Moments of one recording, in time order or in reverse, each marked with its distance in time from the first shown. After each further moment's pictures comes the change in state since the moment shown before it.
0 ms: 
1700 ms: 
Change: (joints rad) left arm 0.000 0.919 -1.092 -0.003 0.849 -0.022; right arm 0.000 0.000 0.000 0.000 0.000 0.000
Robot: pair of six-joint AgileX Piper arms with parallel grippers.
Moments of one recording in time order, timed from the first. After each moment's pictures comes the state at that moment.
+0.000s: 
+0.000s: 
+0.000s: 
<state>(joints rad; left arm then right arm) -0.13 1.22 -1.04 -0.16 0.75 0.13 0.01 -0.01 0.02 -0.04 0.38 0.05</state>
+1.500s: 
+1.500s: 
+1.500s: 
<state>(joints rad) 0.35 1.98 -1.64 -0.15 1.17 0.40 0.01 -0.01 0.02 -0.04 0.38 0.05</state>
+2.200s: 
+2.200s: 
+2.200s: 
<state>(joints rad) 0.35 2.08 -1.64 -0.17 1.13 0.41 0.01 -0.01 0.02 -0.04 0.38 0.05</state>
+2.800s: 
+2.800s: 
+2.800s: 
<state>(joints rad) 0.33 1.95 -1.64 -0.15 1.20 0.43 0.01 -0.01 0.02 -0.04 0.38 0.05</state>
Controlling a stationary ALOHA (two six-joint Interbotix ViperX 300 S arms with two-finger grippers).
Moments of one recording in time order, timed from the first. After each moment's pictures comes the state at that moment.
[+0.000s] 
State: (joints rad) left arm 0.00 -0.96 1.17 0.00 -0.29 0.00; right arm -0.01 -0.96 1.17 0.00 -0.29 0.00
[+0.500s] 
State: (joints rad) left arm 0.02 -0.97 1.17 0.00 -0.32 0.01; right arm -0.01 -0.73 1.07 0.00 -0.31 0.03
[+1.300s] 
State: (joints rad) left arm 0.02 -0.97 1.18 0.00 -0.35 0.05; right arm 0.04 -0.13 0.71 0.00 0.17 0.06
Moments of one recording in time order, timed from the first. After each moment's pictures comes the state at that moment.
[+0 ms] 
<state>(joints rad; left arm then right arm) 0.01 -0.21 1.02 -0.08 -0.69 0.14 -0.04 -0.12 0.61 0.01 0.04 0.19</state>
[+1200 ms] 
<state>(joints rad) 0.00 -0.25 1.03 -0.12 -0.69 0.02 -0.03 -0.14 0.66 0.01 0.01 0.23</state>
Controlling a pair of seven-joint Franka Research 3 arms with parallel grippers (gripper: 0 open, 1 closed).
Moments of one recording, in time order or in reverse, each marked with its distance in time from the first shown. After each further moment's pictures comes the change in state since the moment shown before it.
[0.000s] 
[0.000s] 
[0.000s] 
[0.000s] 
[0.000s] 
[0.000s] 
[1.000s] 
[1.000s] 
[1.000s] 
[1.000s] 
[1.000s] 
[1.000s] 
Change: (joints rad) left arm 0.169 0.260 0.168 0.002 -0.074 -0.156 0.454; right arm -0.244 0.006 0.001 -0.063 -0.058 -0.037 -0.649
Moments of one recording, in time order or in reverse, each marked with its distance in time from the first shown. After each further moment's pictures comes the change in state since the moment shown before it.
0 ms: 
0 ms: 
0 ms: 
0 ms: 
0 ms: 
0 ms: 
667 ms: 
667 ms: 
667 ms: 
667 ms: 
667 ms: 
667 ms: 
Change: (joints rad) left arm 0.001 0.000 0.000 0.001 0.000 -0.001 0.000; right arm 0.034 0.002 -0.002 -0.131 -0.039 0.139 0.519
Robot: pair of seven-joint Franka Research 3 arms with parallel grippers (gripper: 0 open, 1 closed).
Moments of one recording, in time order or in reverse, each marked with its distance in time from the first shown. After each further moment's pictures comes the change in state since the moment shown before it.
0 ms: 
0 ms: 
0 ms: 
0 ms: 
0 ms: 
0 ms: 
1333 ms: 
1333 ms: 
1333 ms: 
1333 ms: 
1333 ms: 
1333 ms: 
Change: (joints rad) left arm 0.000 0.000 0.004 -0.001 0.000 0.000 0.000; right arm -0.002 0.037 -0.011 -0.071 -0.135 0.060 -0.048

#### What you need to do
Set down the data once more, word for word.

#### Reply
Moments of one recording, in time order or in reverse, each marked with its distance in time from the first shown. After each further moment's pictures comes the change in state since the moment shown before it.
0 ms: 
1700 ms: 
Change: (joints rad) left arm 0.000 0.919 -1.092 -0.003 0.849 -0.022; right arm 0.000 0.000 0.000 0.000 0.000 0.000
Robot: pair of six-joint AgileX Piper arms with parallel grippers.
Moments of one recording in time order, timed from the first. After each moment's pictures comes the state at that moment.
+0.000s: 
+0.000s: 
+0.000s: 
<state>(joints rad; left arm then right arm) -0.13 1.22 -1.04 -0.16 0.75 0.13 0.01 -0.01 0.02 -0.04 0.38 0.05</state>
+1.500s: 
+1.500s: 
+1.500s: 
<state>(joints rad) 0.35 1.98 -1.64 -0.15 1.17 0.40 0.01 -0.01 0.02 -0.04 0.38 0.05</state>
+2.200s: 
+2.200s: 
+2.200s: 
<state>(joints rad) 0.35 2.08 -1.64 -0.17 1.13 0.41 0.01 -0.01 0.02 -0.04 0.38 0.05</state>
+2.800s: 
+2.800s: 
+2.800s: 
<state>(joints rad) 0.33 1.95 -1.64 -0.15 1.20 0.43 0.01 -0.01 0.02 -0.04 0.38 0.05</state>
Controlling a stationary ALOHA (two six-joint Interbotix ViperX 300 S arms with two-finger grippers).
Moments of one recording in time order, timed from the first. After each moment's pictures comes the state at that moment.
[+0.000s] 
State: (joints rad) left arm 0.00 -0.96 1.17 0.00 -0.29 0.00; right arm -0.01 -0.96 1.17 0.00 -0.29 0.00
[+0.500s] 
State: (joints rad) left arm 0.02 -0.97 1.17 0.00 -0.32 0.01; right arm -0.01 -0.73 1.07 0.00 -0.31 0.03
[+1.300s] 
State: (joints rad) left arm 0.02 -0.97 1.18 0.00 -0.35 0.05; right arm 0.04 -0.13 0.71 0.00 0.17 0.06
Moments of one recording in time order, timed from the first. After each moment's pictures comes the state at that moment.
[+0 ms] 
<state>(joints rad; left arm then right arm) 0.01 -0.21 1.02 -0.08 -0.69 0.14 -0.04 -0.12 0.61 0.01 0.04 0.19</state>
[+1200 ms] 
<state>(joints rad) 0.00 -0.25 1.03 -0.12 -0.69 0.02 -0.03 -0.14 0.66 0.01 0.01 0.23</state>
Controlling a pair of seven-joint Franka Research 3 arms with parallel grippers (gripper: 0 open, 1 closed).
Moments of one recording, in time order or in reverse, each marked with its distance in time from the first shown. After each further moment's pictures comes the change in state since the moment shown before it.
[0.000s] 
[0.000s] 
[0.000s] 
[0.000s] 
[0.000s] 
[0.000s] 
[1.000s] 
[1.000s] 
[1.000s] 
[1.000s] 
[1.000s] 
[1.000s] 
Change: (joints rad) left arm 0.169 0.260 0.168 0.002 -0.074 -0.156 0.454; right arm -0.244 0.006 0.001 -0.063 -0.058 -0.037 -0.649
Moments of one recording, in time order or in reverse, each marked with its distance in time from the first shown. After each further moment's pictures comes the change in state since the moment shown before it.
0 ms: 
0 ms: 
0 ms: 
0 ms: 
0 ms: 
0 ms: 
667 ms: 
667 ms: 
667 ms: 
667 ms: 
667 ms: 
667 ms: 
Change: (joints rad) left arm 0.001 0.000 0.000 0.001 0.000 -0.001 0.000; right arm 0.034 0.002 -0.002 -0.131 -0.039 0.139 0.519
Robot: pair of seven-joint Franka Research 3 arms with parallel grippers (gripper: 0 open, 1 closed).
Moments of one recording, in time order or in reverse, each marked with its distance in time from the first shown. After each further moment's pictures comes the change in state since the moment shown before it.
0 ms: 
0 ms: 
0 ms: 
0 ms: 
0 ms: 
0 ms: 
1333 ms: 
1333 ms: 
1333 ms: 
1333 ms: 
1333 ms: 
1333 ms: 
Change: (joints rad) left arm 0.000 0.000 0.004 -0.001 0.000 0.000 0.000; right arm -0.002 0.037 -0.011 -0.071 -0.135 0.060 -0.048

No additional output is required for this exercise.